I am a bit concerned.  I put in a long time ago (about 9 months) for a 4 night mid-week stay for April at Hyatt Highlands.  I just passed that magically 6 months to check in and nothing matched.  Is that typical for a mid-week stay?  last year my weekend 3 day stay matched up right at the 6month in advance date.


----------



## bdh (Oct 6, 2011)

bdurstta said:


> I put in a long time ago (about 9 months) for a 4 night mid-week stay for April at Hyatt Highlands.  I just passed that magically 6 months to check in and nothing matched.  Is that typical for a mid-week stay?  last year my weekend 3 day stay matched up right at the 6month in advance date.



What's your reservation request dates?  Note that they do not split holiday weeks.  (technically they do, but not till 60 days prior to check in - but by that time, its a guarantee that there would be no availability at HI).


----------



## ivywag (Oct 6, 2011)

*Four nights*

Four nights are typically more difficult to confirm because they use fewer points than the 3 nights.  It takes a lot of points for a one bedroom 3 night stay. If you look at availability tonight, there are no 4 night stays for the next year!


----------



## bdurstta (Oct 7, 2011)

REally?  I didn't realize that.  I had such good luck with my 3 day stays I didn't think the 4 day mid-week would be so tough.  Darn.  Live and learn. I guess I will have to come up with plan B, but now I willnot be on the top of the request week!  

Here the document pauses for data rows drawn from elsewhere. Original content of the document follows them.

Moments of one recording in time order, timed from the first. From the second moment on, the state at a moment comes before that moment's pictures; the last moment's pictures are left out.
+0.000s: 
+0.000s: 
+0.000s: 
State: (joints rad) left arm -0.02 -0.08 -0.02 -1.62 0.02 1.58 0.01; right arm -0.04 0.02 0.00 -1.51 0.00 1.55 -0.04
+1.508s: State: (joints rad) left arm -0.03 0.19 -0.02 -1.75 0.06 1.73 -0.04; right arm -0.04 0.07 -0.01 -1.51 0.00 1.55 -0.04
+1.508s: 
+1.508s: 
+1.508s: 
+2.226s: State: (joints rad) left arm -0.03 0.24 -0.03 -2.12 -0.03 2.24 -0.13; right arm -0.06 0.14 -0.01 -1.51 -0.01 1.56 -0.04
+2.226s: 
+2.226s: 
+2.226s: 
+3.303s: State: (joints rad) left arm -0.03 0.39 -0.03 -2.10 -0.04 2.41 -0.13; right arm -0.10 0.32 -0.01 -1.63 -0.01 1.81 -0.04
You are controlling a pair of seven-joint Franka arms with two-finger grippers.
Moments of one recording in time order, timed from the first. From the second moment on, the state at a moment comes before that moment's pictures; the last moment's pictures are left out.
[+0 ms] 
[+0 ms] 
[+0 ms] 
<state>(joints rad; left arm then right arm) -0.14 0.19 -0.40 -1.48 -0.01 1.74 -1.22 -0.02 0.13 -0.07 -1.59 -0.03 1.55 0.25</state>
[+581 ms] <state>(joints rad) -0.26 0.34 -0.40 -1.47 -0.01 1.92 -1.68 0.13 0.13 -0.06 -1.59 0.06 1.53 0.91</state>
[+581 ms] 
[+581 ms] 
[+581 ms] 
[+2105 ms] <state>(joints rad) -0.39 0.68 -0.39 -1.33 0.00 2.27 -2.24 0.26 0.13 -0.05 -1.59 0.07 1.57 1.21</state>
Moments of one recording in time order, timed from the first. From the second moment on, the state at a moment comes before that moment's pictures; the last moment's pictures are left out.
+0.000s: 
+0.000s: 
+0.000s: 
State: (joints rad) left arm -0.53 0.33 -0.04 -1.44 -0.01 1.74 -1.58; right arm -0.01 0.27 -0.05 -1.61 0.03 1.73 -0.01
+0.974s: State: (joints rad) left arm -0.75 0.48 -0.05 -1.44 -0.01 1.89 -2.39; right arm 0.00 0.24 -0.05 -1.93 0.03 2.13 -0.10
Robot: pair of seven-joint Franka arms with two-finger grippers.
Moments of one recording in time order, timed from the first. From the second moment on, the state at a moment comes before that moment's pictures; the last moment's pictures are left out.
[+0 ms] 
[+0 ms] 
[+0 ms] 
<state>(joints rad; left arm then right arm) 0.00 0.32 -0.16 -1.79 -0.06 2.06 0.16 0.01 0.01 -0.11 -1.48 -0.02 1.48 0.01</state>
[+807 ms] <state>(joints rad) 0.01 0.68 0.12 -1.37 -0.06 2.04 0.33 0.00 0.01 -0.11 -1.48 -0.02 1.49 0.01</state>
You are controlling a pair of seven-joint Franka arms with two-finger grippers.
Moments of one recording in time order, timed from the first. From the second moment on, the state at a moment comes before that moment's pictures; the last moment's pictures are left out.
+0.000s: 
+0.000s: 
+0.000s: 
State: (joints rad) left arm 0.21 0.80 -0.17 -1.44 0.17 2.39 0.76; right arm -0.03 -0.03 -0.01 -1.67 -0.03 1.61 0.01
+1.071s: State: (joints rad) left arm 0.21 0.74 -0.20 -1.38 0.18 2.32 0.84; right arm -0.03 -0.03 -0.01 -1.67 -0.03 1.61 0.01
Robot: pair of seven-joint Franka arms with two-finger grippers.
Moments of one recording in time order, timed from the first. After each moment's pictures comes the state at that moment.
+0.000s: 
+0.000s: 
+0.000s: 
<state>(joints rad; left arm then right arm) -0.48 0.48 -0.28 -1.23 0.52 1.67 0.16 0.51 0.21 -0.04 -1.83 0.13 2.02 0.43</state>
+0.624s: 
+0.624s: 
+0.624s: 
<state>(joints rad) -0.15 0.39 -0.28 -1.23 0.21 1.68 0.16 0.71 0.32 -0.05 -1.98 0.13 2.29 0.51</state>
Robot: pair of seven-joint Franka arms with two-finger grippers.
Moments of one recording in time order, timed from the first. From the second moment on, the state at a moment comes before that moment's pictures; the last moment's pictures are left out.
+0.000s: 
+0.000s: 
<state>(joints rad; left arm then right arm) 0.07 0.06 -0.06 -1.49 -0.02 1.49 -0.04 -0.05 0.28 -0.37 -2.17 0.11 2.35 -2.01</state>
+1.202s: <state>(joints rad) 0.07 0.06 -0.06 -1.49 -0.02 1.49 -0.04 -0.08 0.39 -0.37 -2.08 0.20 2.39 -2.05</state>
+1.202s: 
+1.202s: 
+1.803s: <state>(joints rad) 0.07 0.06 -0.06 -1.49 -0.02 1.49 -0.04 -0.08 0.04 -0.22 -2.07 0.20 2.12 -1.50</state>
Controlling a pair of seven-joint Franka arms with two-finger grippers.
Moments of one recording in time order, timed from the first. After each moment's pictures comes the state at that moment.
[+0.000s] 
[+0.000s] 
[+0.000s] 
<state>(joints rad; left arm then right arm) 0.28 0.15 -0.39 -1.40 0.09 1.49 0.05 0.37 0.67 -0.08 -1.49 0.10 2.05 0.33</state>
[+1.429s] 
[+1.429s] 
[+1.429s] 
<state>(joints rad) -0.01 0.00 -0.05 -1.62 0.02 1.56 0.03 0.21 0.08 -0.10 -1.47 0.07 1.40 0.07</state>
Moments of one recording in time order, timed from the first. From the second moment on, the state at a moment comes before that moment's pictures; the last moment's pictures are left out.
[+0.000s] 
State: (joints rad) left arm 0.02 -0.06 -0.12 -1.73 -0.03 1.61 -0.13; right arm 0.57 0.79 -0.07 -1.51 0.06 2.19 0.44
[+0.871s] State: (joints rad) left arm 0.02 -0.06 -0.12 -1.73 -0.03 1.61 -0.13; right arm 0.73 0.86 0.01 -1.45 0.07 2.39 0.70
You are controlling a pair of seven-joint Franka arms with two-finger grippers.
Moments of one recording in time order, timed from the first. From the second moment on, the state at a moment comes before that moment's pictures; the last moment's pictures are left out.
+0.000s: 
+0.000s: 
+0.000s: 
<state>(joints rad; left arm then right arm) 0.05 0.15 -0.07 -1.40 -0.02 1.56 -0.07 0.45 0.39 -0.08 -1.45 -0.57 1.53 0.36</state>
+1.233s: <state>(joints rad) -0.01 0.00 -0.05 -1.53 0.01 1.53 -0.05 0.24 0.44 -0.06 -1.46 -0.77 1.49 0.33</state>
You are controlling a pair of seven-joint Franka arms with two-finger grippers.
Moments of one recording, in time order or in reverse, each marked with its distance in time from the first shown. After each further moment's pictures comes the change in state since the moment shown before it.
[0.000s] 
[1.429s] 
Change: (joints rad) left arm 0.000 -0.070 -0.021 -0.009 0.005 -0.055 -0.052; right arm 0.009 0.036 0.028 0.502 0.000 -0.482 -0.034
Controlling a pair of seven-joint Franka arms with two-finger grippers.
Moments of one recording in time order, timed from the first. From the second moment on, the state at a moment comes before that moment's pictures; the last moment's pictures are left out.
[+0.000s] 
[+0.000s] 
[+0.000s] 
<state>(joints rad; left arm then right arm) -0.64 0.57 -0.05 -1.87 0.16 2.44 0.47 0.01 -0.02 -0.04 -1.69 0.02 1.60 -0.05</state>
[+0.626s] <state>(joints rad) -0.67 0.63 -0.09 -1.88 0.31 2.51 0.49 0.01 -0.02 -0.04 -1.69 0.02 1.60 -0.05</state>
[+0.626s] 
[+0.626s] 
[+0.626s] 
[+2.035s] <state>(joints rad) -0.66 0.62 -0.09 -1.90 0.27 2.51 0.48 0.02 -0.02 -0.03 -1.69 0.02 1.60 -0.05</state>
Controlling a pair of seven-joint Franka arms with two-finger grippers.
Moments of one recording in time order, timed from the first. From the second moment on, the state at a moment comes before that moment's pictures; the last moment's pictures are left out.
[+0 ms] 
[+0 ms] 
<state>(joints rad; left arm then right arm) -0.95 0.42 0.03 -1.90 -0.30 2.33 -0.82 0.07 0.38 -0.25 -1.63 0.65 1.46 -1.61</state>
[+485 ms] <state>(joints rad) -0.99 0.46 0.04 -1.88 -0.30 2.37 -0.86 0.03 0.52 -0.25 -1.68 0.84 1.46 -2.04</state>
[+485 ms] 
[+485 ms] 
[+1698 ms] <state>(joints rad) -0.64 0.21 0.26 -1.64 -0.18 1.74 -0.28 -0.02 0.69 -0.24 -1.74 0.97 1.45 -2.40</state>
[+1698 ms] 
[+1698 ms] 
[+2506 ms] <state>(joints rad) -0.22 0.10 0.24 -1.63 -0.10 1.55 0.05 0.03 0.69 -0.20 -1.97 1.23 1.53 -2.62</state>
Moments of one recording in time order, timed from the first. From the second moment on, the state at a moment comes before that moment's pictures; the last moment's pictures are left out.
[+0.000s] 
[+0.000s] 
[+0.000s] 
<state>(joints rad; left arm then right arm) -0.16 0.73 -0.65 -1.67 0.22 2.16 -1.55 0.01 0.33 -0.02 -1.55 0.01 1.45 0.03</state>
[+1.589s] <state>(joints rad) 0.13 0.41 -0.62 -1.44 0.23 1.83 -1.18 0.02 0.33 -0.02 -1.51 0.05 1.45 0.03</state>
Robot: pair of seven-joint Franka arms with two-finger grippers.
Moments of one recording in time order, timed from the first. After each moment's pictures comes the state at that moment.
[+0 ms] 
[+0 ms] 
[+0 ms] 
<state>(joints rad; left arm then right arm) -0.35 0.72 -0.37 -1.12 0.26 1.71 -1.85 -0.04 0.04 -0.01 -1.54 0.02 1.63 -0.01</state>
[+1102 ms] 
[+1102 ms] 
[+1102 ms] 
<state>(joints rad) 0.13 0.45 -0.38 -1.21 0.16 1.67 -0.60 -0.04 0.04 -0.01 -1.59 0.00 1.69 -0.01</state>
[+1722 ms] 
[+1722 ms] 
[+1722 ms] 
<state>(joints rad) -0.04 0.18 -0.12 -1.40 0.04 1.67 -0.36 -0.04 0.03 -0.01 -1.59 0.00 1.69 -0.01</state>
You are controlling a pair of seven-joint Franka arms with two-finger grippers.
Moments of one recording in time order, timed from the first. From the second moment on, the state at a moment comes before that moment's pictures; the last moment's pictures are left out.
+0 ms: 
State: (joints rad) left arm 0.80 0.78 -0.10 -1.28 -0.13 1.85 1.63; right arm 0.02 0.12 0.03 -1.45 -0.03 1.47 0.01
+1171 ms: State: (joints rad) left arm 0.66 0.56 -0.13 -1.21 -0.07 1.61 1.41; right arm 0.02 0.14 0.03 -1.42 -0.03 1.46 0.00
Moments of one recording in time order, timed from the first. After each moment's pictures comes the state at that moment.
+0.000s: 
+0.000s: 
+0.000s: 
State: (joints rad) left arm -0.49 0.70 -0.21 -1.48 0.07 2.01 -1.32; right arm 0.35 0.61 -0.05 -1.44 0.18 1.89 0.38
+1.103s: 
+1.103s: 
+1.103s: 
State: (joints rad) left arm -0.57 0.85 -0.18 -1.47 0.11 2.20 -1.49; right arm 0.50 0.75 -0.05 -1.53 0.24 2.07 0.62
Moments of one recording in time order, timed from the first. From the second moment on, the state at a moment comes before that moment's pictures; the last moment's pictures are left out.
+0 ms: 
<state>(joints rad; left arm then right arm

thanks for your help & INput


----------



## dvc_john (Oct 7, 2011)

I own a low point Hyatt week, so I typically book the 4-night midweek stays, and so far, have not had any trouble. Of course, I've never tried for Highlands Inn, and I don't go for peak seasons, so if you're only asking about Highlands Inn, this response doesn't apply.
But I have stayed in Puerto Rico, 4 Florida resorts (all but Siesta Key), San Antonio, Lake Tahoe-High Sierra Lodge, Sedona, and 3 of the Colorado resorts (all but Residences at Park Hyatt.)


----------